* REQUIREMENT *
Run through the data and copy out every line that mentions the word "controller".

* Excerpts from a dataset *
——

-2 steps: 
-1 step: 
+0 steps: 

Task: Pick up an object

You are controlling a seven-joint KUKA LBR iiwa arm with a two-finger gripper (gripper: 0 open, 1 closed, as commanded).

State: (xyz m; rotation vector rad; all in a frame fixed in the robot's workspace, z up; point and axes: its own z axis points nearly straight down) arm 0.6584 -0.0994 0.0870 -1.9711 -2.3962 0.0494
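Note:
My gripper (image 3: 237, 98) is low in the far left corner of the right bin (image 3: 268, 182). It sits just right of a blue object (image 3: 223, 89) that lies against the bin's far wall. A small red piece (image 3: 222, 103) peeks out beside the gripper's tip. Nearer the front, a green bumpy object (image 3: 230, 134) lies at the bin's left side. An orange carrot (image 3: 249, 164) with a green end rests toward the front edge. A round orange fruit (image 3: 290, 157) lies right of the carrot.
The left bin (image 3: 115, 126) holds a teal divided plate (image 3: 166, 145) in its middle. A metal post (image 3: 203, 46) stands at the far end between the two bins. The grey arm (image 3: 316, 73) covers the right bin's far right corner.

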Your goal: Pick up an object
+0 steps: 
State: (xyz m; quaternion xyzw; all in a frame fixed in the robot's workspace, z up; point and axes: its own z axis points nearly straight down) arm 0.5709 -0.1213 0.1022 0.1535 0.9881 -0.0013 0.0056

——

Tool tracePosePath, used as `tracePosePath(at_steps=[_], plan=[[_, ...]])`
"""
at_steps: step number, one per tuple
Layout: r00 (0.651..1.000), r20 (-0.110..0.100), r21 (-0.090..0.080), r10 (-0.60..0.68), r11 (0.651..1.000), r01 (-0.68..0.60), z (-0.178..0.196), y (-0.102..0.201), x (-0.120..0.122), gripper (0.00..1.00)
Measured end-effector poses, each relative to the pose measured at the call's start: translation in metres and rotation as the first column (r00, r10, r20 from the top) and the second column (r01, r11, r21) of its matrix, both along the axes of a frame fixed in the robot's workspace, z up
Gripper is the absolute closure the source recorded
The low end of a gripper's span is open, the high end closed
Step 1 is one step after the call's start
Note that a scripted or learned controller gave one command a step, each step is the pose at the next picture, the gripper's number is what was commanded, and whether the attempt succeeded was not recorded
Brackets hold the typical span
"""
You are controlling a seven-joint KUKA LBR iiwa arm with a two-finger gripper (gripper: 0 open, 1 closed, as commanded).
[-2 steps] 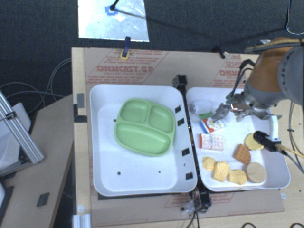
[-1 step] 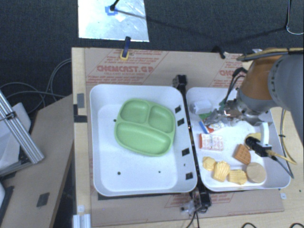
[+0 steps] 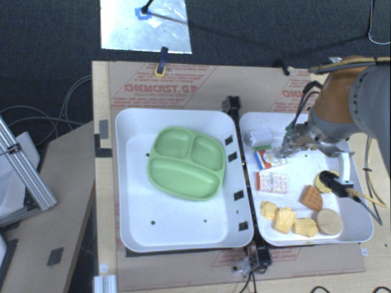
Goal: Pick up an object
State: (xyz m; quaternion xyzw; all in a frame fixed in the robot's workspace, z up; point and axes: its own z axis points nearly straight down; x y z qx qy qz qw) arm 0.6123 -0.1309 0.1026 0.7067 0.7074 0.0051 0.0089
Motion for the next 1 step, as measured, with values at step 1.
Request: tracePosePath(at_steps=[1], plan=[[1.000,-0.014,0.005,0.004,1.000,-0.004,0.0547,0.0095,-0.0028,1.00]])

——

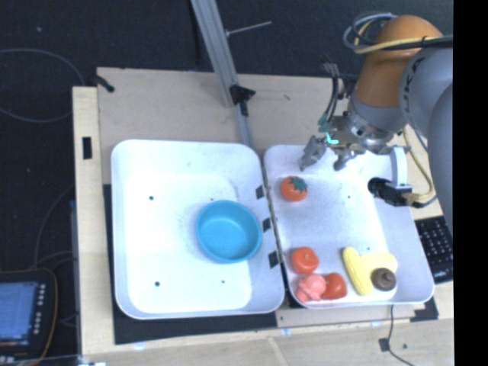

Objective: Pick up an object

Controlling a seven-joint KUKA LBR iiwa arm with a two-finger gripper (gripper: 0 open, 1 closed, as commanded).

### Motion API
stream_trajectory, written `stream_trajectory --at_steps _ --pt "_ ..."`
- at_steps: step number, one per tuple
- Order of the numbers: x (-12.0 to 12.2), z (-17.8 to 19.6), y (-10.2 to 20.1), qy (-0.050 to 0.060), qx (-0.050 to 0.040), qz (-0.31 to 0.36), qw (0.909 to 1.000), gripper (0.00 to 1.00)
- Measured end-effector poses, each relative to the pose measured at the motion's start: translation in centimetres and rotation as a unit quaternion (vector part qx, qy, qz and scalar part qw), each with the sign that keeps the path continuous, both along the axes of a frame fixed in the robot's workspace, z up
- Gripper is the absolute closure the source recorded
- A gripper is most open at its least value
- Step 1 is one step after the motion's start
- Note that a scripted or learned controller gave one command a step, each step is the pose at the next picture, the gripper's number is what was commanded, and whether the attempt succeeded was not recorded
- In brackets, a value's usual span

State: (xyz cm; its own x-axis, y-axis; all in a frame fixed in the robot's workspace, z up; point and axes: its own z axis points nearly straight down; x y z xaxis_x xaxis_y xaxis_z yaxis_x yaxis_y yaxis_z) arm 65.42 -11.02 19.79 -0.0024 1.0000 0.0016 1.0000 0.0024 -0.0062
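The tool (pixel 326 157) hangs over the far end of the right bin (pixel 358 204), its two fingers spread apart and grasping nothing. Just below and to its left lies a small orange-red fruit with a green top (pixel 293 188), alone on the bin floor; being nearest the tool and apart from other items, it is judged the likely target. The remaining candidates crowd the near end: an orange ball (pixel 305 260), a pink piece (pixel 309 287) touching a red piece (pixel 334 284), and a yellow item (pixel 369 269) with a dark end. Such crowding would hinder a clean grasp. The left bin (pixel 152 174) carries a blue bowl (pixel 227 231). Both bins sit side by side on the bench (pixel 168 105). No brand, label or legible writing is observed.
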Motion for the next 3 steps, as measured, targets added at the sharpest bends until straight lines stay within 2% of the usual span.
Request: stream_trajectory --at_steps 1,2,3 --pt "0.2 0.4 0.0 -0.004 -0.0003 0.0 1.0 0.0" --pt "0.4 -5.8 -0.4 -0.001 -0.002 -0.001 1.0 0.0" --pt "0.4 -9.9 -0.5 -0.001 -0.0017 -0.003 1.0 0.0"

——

* RESULT FOR THIS TASK *
Note that a scripted or learned controller gave one command a step, each step is the pose at the next picture, the gripper's number is what was commanded, and whether the attempt succeeded was not recorded
- Note that a scripted or learned controller gave one command a step, each step is the pose at the next picture, the gripper's number is what was commanded, and whether the attempt succeeded was not recorded

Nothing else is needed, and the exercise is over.